How can modeling help in data understanding while working on banking projects?
It could be necessary to talk with an expert of the bank to understand the meaning of the data, to be able to assess which ones can help and which ones need to be excluded. Some data exploration and verification will be done, in the beginning, in order to get familiar with the data, and to see if they are completed, if there are some input errors or missing value.
The data needs to be prepared; maybe they need some cleaning or a little bit of manipulation to be ready to be submitted to the model. The variables that will be used on the model to reach the data mining goals will be selected and some considerations about them will be done, in case it is necessary to create some derived attributes from the existing ones.
The model will be built with Weka: a machine learning software that contains various algorithm. A decision tree (J48) and a Multilayer Perceptron are two different kinds of algorithms that will be used.
The decision tree is a tree-like model that works best on nominal attributes, so it may be necessary to convert the Income into bins, rather than having it as a continuous numeric variable.
The Multilayer Perceptron classifies instances using a backpropagation.
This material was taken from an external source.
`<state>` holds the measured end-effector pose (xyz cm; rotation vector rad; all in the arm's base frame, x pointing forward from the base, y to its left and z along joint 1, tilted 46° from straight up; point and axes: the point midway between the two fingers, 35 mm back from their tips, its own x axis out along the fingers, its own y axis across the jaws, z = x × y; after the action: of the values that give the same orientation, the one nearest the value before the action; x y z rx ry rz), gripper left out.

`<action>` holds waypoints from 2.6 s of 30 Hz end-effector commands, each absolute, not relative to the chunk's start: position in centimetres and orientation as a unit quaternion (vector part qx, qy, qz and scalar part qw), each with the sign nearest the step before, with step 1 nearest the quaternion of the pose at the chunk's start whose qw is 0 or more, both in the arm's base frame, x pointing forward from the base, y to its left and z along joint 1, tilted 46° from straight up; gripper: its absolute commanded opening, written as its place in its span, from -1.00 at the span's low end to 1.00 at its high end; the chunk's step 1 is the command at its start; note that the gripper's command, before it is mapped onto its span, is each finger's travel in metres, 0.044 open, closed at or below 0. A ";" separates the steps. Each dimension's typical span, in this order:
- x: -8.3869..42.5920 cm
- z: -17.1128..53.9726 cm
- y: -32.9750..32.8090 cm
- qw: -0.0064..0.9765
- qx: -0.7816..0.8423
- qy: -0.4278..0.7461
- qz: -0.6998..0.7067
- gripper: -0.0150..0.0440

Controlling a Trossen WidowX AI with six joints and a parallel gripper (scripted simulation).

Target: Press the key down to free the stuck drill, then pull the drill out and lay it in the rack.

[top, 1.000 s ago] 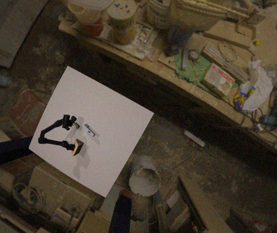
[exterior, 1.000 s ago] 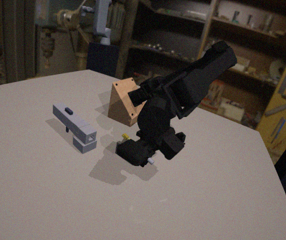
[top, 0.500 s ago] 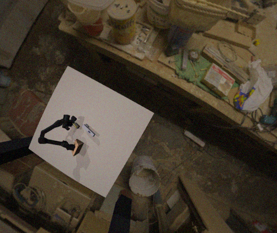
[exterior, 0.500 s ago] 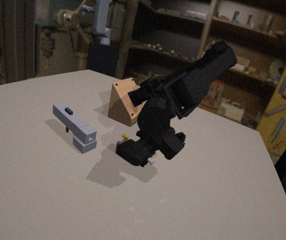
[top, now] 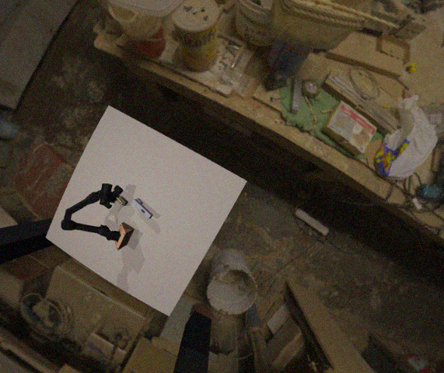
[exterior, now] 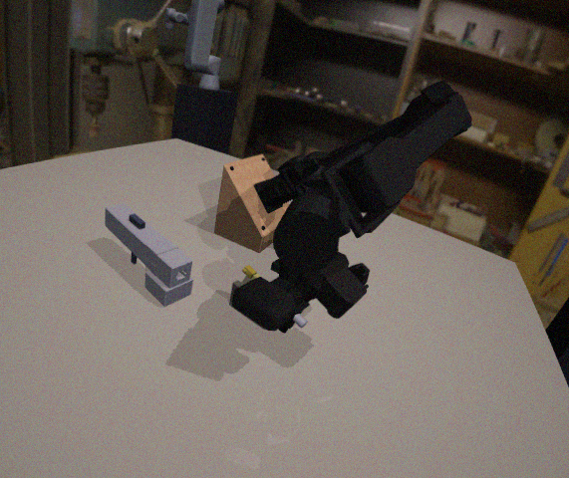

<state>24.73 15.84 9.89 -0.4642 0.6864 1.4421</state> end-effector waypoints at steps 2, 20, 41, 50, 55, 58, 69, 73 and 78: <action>24.5 9.3 15.3 0.671 -0.210 0.318 0.636 -0.49; 24.5 9.3 15.3 0.671 -0.210 0.318 0.636 -0.49; 24.8 10.5 15.2 0.673 -0.208 0.311 0.639 1.00; 24.6 13.6 11.8 0.671 -0.211 0.319 0.636 1.00; 24.8 15.4 10.2 0.671 -0.211 0.319 0.636 1.00; 24.6 15.6 11.1 0.673 -0.224 0.293 0.641 1.00; 17.7 28.1 16.7 0.576 -0.487 -0.195 0.627 1.00; 12.9 32.3 17.5 0.486 -0.556 -0.383 0.555 1.00; 5.5 36.3 17.0 0.345 -0.601 -0.590 0.416 1.00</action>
<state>9.01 17.40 35.13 -1.4832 -1.2615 1.2098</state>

Decision tree and Multilayer Perceptron are machine learning techniques, and the name is usually referred to the way the model is represented.
In the evaluation phase, the accuracy and generality of the model will be discovered so that it can be compared with the one expected by the customer. If the bank is not satisfied, it is possible to go back to the Business Understanding, find the reasons why the model is deficient, collect more data and try again.
Once the model is ready, and it has been evaluated, if the bank is satisfied, it needs to be deployed to make it working in predicting for future customers. In this phase, it is necessary to anticipate any changing in the data in order to avoid to use this model incorrectly because of the changing input. To do that it could be helpful to build a second model that needs to check if the data have the same pattern of the previous ones, otherwise, we need to build a new model.